Data supplied below:

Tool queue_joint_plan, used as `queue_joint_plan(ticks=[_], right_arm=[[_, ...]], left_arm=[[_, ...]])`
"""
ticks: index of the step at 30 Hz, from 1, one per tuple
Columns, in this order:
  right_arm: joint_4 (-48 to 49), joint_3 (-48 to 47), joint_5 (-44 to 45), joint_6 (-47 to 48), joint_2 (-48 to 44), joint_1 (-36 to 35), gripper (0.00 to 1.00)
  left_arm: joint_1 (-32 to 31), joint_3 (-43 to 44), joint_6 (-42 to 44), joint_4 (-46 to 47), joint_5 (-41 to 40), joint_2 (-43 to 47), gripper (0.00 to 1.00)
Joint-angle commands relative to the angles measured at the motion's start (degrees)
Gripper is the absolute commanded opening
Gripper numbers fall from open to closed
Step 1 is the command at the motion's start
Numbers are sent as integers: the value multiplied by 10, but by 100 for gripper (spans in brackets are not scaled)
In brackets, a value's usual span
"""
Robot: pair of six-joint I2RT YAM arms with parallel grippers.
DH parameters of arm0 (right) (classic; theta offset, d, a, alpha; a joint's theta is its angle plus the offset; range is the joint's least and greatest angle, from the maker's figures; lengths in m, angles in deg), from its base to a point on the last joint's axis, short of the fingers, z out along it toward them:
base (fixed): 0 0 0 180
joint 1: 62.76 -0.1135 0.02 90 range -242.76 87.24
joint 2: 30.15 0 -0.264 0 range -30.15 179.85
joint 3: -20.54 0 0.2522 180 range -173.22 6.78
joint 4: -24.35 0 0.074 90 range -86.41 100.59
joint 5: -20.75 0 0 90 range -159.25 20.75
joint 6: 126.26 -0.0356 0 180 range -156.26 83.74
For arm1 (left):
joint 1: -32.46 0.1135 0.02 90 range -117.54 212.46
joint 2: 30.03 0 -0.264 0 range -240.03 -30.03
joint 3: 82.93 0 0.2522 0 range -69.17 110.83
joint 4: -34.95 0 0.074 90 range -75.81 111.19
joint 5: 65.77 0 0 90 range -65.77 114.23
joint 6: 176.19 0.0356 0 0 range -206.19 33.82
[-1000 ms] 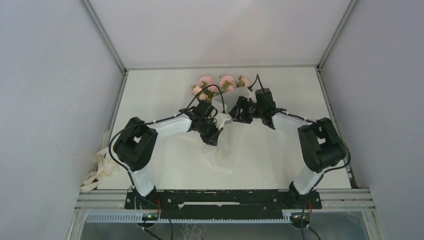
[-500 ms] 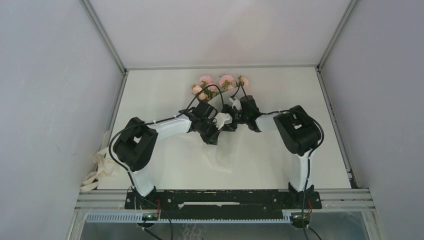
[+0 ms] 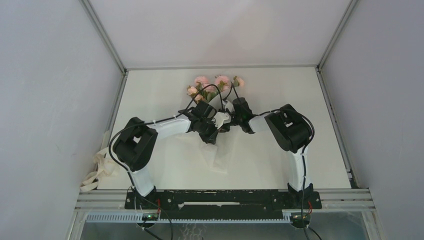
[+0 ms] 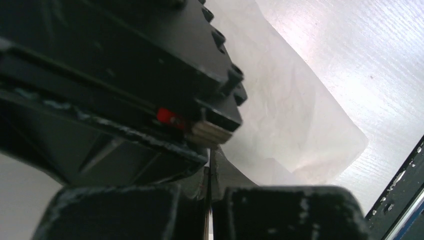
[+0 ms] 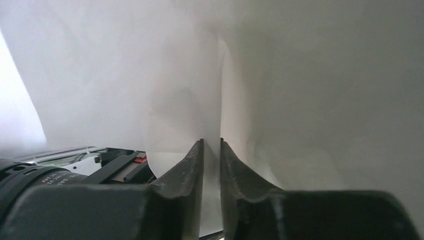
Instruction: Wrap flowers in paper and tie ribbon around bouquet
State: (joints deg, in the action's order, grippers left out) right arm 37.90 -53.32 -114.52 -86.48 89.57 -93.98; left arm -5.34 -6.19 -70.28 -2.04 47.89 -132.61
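Observation:
Pink roses with green leaves, the flowers (image 3: 215,84), lie at the far middle of the table, their stems running under both grippers. The translucent white paper (image 3: 218,157) trails from the grippers toward me. It shows again as a crinkly sheet, the paper (image 4: 300,125), in the left wrist view and fills the right wrist view as the paper (image 5: 300,75). My left gripper (image 3: 221,125) (image 4: 209,172) is shut with a thin paper edge pinched in it. My right gripper (image 3: 229,120) (image 5: 211,143) faces it closely, its jaws narrowed onto a fold of paper. The ribbon (image 3: 100,167) lies bunched off the table's left edge.
Metal frame rails (image 3: 110,107) border the white table on the left, right and back. The black base bar (image 3: 220,199) of the arms runs along the near edge. The other arm's black body (image 4: 115,75) crowds the left wrist view.
The right arm swung left and in toward the left gripper, and its jaws narrowed onto the paper. The flowers and paper shifted slightly left. The left gripper stayed shut.

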Motion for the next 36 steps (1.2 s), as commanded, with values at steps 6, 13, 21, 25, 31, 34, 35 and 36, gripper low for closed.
queue_joint_plan(ticks=[6,13,21,25,31,34,35,36], right_arm=[[24,-17,-12,-1,-4,-1,0],[6,-16,9,9,7,4,0],[-2,-16,25,15,23,6,0],[-6,-17,29,19,27,6,0],[-14,-17,34,24,25,6,0],[-12,-17,33,24,26,6,0],[-12,-17,32,23,26,6,0],[-13,-16,32,23,26,6,0]], left_arm=[[12,-9,-3,28,-20,5,1],[18,14,-3,-14,-6,31,37],[21,80,52,-141,9,85,62],[26,105,85,-200,13,116,67],[188,91,-15,-161,118,128,71],[314,37,-144,-50,112,92,78],[355,27,-180,-23,108,73,80],[373,22,-201,-9,103,49,84]])
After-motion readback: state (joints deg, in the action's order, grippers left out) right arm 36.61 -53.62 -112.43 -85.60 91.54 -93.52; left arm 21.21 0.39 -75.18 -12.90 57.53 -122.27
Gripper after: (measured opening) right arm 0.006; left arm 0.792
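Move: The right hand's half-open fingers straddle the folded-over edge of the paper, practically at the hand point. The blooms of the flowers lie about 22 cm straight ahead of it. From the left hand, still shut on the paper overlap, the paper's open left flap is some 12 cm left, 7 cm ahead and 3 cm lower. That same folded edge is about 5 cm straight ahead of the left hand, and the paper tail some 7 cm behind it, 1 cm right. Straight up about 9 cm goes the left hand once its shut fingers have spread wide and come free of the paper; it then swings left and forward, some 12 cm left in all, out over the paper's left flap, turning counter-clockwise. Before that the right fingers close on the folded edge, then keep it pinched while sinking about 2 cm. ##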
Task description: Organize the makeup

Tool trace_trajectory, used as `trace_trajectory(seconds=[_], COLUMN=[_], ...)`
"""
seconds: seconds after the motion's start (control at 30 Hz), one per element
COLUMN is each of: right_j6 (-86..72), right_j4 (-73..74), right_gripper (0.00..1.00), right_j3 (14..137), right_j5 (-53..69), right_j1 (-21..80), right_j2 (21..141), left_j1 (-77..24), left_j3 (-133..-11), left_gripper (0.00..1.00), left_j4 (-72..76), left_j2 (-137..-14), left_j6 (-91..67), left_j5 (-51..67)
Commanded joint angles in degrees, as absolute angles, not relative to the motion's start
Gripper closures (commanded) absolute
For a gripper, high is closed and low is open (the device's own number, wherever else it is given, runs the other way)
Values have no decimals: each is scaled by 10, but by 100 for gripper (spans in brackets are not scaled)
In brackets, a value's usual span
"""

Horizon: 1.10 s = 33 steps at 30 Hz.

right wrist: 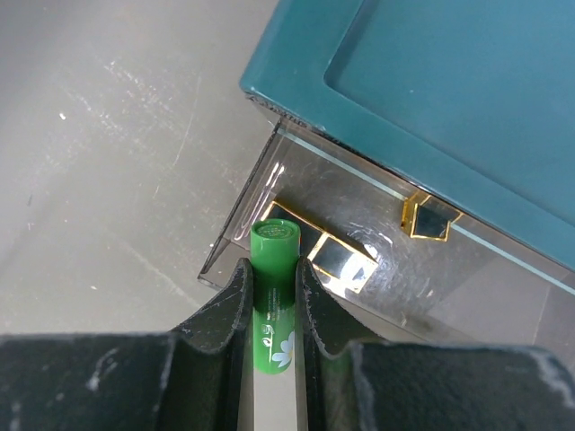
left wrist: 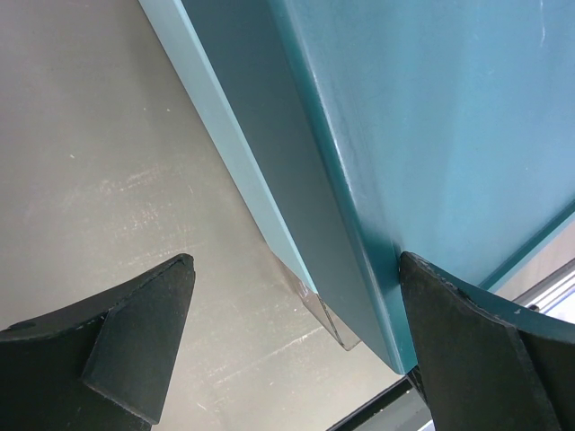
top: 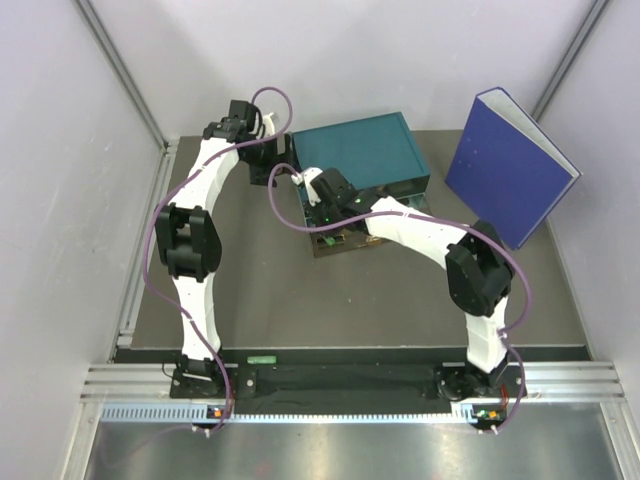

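My right gripper (right wrist: 271, 283) is shut on a green capsule-shaped tube (right wrist: 274, 260) with a white flower print, and holds it upright above the near left corner of a clear pulled-out drawer (right wrist: 235, 215). Black-and-gold cases (right wrist: 337, 258) lie in the drawer, and another one (right wrist: 429, 218) lies near the teal drawer box (right wrist: 431, 99). In the top view the right gripper (top: 325, 208) hangs over the drawer (top: 345, 243). My left gripper (left wrist: 296, 350) is open and straddles a corner of the teal box (left wrist: 404, 135). Its right finger (left wrist: 476, 350) is against the box edge. The other makeup is hidden.
A big blue binder (top: 510, 165) stands tilted at the back right. The teal box (top: 360, 150) sits at the back middle, with the left gripper (top: 266, 150) at its left side. Grey walls close in both sides.
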<state>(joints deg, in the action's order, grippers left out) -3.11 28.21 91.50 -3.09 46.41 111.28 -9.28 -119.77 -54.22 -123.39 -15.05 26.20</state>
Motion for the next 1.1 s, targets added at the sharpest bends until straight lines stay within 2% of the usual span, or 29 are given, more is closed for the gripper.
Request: trace_trajectory(seconds=[0.0, 0.3, 0.33, 0.43, 0.5, 0.53, 0.63, 0.87, 1.07], right_j6=[-53, -69, -77, -83, -87, -91, -95, -88, -37], right_j4=[244, 235, 237, 265, 268, 267, 262, 239, 231], right_gripper=[85, 81, 69, 49, 44, 38, 32, 30, 29], right_j3=[920, 925, 929, 951, 951, 948, 942, 912, 886], right_j5=[-50, -96, -104, -115, -126, -131, -146, -143, -64], right_j1=[457, 456, 456, 455, 456, 455, 456, 455, 463], right_j2=[1116, 1128, 1132, 1152, 1155, 1153, 1145, 1085, 1011], left_j1=[-74, -74, -74, -74, -74, -74, -74, -74, -74], left_j3=[-1187, -1164, -1162, -1153, -1151, -1151, -1150, -1151, -1152], left_gripper=[1, 1, 1, 1, 1, 1, 1, 1, 1], left_j4=[-555, -550, -550, -545, -545, -545, -546, -541, -534], left_j2=[-1211, -1190, -1187, -1182, -1181, -1180, -1176, -1158, -1136], left_j6=[-131, -129, -129, -128, -129, -130, -129, -127, -133], left_j5=[225, 226, 225, 225, 224, 224, 222, 207, 190])
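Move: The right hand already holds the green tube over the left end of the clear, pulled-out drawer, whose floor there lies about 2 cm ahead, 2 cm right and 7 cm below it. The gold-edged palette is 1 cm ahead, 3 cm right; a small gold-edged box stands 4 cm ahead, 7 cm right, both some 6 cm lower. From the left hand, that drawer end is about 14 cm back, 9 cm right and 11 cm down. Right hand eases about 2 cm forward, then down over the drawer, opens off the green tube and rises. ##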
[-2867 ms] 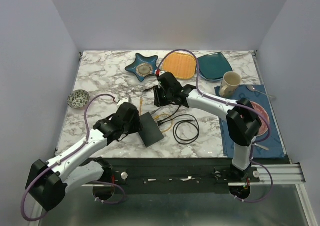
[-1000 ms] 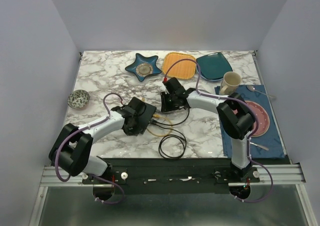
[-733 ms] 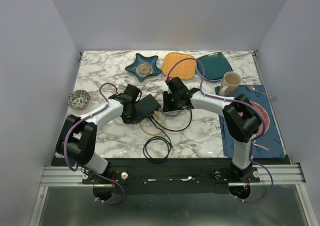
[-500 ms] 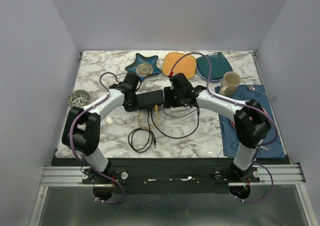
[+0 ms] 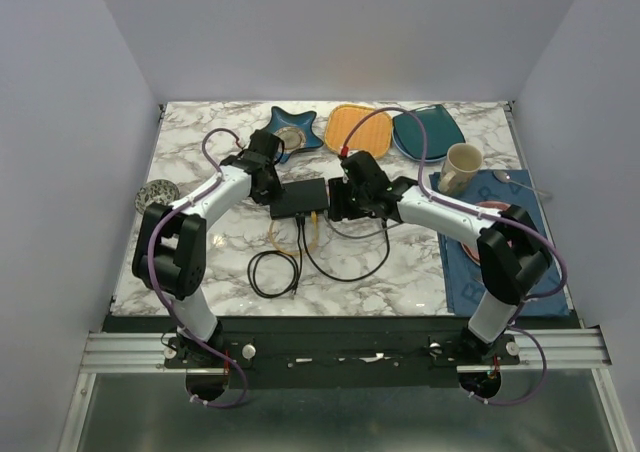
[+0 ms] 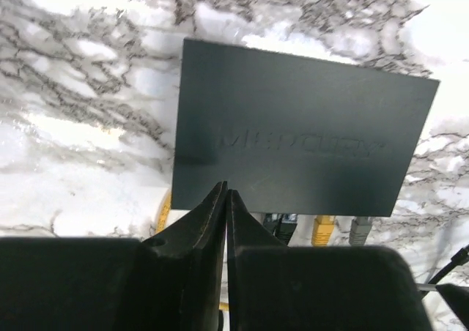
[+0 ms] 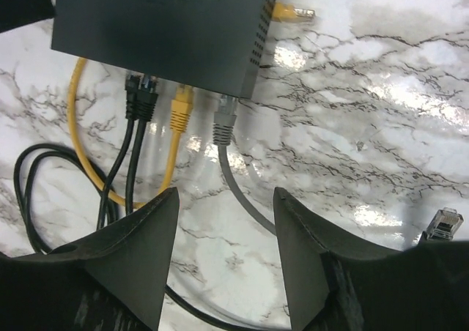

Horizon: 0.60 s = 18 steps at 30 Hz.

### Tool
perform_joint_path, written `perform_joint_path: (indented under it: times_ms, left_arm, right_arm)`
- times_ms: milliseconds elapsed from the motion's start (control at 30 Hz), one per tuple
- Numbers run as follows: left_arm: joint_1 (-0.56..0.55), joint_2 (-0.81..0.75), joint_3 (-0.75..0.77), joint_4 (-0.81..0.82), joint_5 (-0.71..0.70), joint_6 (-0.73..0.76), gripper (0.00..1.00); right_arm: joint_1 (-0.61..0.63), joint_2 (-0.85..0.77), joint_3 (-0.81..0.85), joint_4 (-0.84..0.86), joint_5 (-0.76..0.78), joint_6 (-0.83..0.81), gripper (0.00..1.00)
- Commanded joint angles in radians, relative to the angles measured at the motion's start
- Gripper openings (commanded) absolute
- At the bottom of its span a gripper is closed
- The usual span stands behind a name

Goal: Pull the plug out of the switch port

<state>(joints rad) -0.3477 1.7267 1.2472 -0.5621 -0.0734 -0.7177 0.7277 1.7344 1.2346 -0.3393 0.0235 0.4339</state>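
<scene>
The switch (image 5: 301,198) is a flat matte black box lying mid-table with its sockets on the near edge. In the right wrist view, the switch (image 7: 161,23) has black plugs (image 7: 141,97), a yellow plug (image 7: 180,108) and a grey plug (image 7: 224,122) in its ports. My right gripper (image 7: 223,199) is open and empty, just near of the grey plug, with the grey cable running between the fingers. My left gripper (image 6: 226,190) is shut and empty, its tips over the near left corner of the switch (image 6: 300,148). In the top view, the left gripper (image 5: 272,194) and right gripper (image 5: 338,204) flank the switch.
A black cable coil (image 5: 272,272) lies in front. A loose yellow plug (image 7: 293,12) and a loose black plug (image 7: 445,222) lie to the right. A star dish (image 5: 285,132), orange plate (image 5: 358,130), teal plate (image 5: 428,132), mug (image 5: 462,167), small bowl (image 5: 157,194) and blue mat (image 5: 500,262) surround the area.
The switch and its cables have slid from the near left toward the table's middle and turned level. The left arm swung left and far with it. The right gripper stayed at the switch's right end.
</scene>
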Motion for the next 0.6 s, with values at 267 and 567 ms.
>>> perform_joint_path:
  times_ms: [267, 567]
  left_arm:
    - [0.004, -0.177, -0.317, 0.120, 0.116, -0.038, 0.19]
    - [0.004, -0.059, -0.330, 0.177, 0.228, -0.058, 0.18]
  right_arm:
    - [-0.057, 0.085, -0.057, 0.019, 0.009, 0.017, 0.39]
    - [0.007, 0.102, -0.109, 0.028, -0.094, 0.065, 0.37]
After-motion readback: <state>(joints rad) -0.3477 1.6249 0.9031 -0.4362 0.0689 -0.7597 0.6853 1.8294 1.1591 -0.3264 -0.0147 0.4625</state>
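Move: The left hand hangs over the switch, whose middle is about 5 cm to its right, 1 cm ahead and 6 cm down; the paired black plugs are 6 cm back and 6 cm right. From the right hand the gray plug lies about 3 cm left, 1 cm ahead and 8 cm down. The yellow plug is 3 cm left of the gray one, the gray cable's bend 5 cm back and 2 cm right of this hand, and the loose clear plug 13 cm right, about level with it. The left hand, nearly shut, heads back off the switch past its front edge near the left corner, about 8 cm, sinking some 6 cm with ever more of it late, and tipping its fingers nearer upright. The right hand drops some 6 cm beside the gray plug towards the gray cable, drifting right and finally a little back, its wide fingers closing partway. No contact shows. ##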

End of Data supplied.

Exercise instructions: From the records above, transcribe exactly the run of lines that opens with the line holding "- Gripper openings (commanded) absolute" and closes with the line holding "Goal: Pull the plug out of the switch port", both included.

Solution to this problem:
- Gripper openings (commanded) absolute
- At the bottom of its span a gripper is closed
- The usual span stands behind a name

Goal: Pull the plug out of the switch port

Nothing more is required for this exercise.